> [YOUR OBJECTIVE] Everything in the listing must be transcribed exactly, from the first line to the last.

=== DATA EXCERPT ===

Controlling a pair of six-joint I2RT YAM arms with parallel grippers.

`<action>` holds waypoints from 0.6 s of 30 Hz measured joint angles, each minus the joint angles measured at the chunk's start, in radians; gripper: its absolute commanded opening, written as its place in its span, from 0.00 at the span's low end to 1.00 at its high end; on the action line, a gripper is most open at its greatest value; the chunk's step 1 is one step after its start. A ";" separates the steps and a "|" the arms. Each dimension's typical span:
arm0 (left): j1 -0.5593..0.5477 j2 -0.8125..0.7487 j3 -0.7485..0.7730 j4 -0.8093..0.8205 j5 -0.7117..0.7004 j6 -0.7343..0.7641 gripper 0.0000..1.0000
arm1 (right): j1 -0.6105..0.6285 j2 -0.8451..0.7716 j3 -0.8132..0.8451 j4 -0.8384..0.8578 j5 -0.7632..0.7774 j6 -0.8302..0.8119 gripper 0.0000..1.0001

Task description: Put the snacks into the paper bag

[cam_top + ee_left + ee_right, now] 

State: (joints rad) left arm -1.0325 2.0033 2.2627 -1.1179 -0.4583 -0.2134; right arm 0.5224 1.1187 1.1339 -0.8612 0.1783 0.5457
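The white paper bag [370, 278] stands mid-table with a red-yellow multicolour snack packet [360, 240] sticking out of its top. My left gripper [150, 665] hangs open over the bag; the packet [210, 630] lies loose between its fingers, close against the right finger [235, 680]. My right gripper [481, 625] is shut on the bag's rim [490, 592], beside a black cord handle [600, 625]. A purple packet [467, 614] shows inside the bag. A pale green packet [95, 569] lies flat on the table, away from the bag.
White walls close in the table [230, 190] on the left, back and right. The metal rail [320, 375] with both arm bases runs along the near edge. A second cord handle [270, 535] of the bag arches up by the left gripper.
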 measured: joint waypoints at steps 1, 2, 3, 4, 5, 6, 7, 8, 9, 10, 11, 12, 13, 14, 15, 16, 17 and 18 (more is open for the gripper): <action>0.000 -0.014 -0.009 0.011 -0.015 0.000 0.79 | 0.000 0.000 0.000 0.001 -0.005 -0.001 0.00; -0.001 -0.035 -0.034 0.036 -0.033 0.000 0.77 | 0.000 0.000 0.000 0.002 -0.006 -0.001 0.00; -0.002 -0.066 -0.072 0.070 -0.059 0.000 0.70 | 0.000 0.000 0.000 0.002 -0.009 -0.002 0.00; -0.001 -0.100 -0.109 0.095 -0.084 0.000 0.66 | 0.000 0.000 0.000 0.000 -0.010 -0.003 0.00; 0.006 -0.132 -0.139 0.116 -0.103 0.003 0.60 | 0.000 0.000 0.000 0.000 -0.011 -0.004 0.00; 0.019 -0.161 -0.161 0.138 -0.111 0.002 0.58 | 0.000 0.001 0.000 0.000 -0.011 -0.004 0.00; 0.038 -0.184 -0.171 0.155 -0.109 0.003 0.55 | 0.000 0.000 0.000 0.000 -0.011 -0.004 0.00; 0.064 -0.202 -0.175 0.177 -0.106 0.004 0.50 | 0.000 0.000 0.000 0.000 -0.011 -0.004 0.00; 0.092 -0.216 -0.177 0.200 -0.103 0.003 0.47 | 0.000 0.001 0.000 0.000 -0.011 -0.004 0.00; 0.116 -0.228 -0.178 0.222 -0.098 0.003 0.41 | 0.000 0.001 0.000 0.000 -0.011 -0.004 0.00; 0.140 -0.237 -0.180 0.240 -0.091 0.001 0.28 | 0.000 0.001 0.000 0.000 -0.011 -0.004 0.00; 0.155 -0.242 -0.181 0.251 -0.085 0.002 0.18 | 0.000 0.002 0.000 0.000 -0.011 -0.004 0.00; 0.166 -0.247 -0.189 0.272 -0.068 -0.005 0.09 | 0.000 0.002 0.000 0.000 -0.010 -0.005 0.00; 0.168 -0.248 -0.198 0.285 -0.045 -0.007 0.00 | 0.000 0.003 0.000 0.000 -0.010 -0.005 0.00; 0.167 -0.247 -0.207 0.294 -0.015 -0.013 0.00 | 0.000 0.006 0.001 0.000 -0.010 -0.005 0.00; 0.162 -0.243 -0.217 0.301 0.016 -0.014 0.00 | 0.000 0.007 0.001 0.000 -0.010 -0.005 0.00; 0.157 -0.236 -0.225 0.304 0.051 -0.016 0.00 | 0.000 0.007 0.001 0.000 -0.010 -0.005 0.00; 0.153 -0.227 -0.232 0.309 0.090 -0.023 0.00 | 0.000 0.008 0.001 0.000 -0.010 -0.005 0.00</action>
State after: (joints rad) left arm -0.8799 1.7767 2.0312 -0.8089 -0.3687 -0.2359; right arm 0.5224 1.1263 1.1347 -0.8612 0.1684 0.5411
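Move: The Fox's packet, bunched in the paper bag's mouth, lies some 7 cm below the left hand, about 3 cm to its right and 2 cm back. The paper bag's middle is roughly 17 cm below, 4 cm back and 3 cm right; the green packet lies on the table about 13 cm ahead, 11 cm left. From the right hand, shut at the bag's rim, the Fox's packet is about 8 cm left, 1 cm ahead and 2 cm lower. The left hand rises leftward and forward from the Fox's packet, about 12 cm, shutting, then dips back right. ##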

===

> [SOLUTION FOR THIS TASK]
Controlling a pair of six-joint I2RT YAM arms with parallel grippers.

`<action>` holds waypoints from 0.6 s of 30 Hz measured joint angles, each minus the joint angles measured at the chunk's start, in radians; gripper: its absolute commanded opening, written as its place in its span, from 0.00 at the span's low end to 1.00 at its high end; on the action line, a gripper is most open at its greatest value; the chunk's step 1 is one step after its start. A ";" separates the steps and a "|" the arms. Each dimension's typical span:
arm0 (left): j1 -0.5593..0.5477 j2 -0.8125..0.7487 j3 -0.7485..0.7730 j4 -0.8093..0.8205 j5 -0.7117..0.7004 j6 -0.7343..0.7641 gripper 0.0000..1.0000
arm1 (right): j1 -0.6105..0.6285 j2 -0.8451..0.7716 j3 -0.8132..0.8451 j4 -0.8384..0.8578 j5 -0.7632..0.7774 j6 -0.8302..0.8119 gripper 0.0000..1.0001

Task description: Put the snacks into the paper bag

[cam_top + ee_left + ee_right, now] 

State: (joints rad) left arm -1.0325 2.0033 2.2627 -1.1179 -0.4583 -0.2134; right arm 0.5224 1.1187 1.1339 -0.8612 0.1783 0.5457
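The white paper bag [370, 278] stands mid-table with a red-yellow multicolour snack packet [360, 240] sticking out of its top. My left gripper [150, 665] hangs open over the bag; the packet [210, 630] lies loose between its fingers, close against the right finger [235, 680]. My right gripper [481, 625] is shut on the bag's rim [490, 592], beside a black cord handle [600, 625]. A purple packet [467, 614] shows inside the bag. A pale green packet [95, 569] lies flat on the table, away from the bag.
White walls close in the table [230, 190] on the left, back and right. The metal rail [320, 375] with both arm bases runs along the near edge. A second cord handle [270, 535] of the bag arches up by the left gripper.
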 measured: joint waypoints at steps 1, 2, 3, 4, 5, 6, 7, 8, 9, 10, 11, 12, 13, 14, 15, 16, 17 and 18 (more is open for the gripper): <action>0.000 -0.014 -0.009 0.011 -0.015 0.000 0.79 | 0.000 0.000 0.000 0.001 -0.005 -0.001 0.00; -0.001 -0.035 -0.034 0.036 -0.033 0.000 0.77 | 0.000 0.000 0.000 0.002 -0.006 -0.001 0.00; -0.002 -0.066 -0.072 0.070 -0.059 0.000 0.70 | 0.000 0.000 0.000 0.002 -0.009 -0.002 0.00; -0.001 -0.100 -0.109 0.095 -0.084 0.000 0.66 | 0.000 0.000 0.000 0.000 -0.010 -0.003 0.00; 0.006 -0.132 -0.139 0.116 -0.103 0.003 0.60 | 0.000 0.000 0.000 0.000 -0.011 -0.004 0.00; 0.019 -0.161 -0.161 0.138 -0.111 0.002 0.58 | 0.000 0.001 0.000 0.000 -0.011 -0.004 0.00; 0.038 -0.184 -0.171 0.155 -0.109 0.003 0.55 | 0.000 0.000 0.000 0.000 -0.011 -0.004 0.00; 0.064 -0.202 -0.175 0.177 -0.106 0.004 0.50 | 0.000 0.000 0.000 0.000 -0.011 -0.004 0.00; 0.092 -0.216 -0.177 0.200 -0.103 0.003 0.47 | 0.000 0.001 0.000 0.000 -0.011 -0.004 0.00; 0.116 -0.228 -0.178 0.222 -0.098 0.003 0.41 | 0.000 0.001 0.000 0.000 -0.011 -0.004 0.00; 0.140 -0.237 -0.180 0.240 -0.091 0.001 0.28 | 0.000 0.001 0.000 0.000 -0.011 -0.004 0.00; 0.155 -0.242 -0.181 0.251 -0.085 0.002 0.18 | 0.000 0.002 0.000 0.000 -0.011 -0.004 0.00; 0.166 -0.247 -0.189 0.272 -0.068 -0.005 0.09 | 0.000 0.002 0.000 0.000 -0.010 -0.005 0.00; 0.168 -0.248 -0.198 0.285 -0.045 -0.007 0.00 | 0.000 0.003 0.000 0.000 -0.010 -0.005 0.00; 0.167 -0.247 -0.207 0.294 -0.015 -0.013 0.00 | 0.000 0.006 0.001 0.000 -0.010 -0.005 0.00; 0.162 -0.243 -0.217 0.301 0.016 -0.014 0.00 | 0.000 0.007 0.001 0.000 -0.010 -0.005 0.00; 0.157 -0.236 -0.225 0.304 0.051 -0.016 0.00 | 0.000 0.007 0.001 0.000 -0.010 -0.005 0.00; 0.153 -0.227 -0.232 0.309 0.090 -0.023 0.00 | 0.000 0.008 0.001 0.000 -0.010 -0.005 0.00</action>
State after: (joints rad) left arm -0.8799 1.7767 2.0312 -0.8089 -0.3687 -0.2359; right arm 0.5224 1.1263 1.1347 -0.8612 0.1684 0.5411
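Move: The Fox's packet, bunched in the paper bag's mouth, lies some 7 cm below the left hand, about 3 cm to its right and 2 cm back. The paper bag's middle is roughly 17 cm below, 4 cm back and 3 cm right; the green packet lies on the table about 13 cm ahead, 11 cm left. From the right hand, shut at the bag's rim, the Fox's packet is about 8 cm left, 1 cm ahead and 2 cm lower. The left hand rises leftward and forward from the Fox's packet, about 12 cm, shutting, then dips back right. ##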

That finishes the answer to the exercise.